Não há problema da intersubjetividade para Descartes porque a existência corresponde diretamente a consciência de existir, o que significa que não há transcendência no sentido de uma alteridade que extrapole os domínios constitutivos da subjetividade, pois existe uma correspondência direta entre ego e alter ego. A percepção de outrem não é problemática do ponto de vista do observador absoluto que sobrevoa o

espetáculo do mundo e coloca toda realidade como algo exterior a si mesmo, visto que sua própria subjetividade é pensada nessa perspectiva. O problema da intersubjetividade surge quando se admite o fenômeno da transcendência, no sentido da possibilidade de que outrem seja um si próprio transcendente ao ego constituinte, pois o alter ego se torna um paradoxo.

Para Husserl, ao contrário, sabemos que existe um problema de outrem e o alter ego é um paradoxo. Se outrem é verdadeiramente para si para além de seu ser para mim, e se nós somos um para o outro e não um e outro para Deus, é preciso que apareçamos um ao outro, é preciso que ele tenha e que eu tenha um exterior, e que exista, além da perspectiva do Para Si — minha visão sobre mim e a visão de outrem sobre ele mesmo —, uma perspectiva do Para Outrem — minha visão sobre Outrem e a visão de Outrem sobre mim (MERLEAU-PONTY, 2009, p. 12).

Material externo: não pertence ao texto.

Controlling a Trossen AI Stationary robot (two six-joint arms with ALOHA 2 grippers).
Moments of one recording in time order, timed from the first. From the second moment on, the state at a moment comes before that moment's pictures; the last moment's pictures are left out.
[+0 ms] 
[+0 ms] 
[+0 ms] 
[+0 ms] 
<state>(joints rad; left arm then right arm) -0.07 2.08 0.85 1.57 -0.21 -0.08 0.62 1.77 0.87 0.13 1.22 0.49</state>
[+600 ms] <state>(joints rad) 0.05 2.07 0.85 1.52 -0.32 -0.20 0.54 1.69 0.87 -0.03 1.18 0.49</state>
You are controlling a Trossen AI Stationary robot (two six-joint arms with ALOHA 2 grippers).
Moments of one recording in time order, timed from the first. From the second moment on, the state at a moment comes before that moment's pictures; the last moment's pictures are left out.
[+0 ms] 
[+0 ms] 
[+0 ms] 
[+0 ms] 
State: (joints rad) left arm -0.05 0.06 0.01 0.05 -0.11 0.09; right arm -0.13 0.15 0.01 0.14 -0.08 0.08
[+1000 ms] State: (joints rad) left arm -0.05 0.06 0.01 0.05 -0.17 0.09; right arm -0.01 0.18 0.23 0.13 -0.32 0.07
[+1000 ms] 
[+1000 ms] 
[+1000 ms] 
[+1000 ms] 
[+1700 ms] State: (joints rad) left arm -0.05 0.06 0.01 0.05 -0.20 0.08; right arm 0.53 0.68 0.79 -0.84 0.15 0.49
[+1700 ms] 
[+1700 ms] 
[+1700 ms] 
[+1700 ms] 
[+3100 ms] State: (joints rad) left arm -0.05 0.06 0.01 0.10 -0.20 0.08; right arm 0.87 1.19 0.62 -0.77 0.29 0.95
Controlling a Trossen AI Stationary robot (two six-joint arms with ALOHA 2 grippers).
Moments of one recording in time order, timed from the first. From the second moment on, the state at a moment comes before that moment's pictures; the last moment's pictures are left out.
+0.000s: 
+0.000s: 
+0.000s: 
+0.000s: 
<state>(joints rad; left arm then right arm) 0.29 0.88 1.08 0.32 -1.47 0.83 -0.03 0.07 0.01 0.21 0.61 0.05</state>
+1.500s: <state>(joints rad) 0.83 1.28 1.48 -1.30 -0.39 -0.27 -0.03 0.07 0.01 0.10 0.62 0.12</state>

O paradoxo consiste justamente em assumir ao mesmo tempo a experiência de encontro e desencontro com outrem, pelo entendimento de que toda a reflexão tem por base um fundo irrefletido, a partir do qual se distingue o existir da consciência de existir. Na perspectiva eternitária do cogito, instância atemporal privilegiada em que ser é ser consciência, se ignora o paradoxo da intersubjetividade, porém, considerando o sentido fenomenológico da consciência enraizada ao mundo, torna-se necessário explicar como se dá a apresentação de outrem. De acordo com Husserl (2001, p. 105), “precisamos nos dar conta do sentido da intencionalidade explícita e implícita, em que, sob o pano de fundo composto pelo nosso eu transcendental, se afirma e se manifesta o alter

ego”. Eis o problema da intersubjetividade conforme foi colocado pela

fenomenologia de Husserl: compreender como “o sentido do alter ego forma-se em mim e, sob as diversas categorias de uma experiência concordante do outro, afirma-se e justifica-se como ‘existente’, e mesmo à sua maneira como estando presente ‘ele mesmo’”. Em outras palavras, trata-se de pensar o paradoxo de uma existência que surpreende o ego constituinte como lhe sendo estranho, mas que só pode ser percebido na esfera de vinculação com ele, sem descambar no solipsismo da consciência, diante do qual outrem, enquanto uma existência autônoma e transcendente ao ego, é impossível.